Jadwiga Maurer, ‘Z matki obcej … ’

2008 
For many historical, and therefore socio-psychological, reasons, Poland has hundreds of statues of her beloved writers but a modern biography of none. We needed our great poets to serve us as teachers and prophets, to be our national heroes and role models, to represent rather than to reveal. Thus, one of the functions of Polish literary scholars was to create and preserve legends of the geniuses’ lives, cleansed of any aspects considered controversial or inappropriate. Needless to say, the task kept them very busy, since ‘shrinology’ is a tough field anywhere-witness the struggles of the defenders of the ‘Freud Archives-and the inhabitants of the Polish Hall of Fame, for all their great virtues, are a pretty unruly crowd. And as greatness almost by definition implies controversy, the best and most important require particular vigilance against the approaches of the truth-seekers, the blasphemers. Not surprisingly, then, the biggest of all Polish literary monuments, Adam Mickiewicz, has been guarded by generations of the mightiest scholariy troops, steering the readers away from his darker, disturbing features. In his preface to Mickiewicz's Collected Works, published in 1929, Tadeusz Żelenski (Boy) wrote: ‘He was for a whole century our national banner. All parties were therefore trying to fly it from their flagpoles.
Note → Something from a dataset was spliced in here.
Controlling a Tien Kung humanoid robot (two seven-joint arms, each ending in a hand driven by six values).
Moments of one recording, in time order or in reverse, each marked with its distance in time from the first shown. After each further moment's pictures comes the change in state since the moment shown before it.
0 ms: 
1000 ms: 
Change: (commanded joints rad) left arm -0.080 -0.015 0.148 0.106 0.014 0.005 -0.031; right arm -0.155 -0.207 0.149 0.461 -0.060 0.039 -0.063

He has been twisted, trimmed, read with the intention of finding only what was sought. Mickiewicz, we can say, never belonged-could not belong-to the “normal” history of literature.' Seventy years, and several new or restored flagpoles later, Professor Jadwiga Maurer of Kansas University proves with her excellently researched study of what she calls Mickiewicz's affiliations with the Jewish world that little has changed since Boy's outcry. In the introductory chapter of her short but dense book she points to the three areas which have traditionally daunted Mickiewicz scholars: adulterous relations, the leading role in Andrzej Towianski's sect Kolo Boze (God's Circle), and, above all, the interest in Jews and Judaism. The ban on Mickiewicz's love affairs, first lifted by Boy, has been entirely removed in the last decades, as no one seemed offended any more. The same applies, up to a point, to Mickiewicz's involvement with Towianski, quite thoroughly examined in several recent publications, which conclude that in joining Kolo Boze Mickiewicz was the victim of delusions, depression, and manipulations.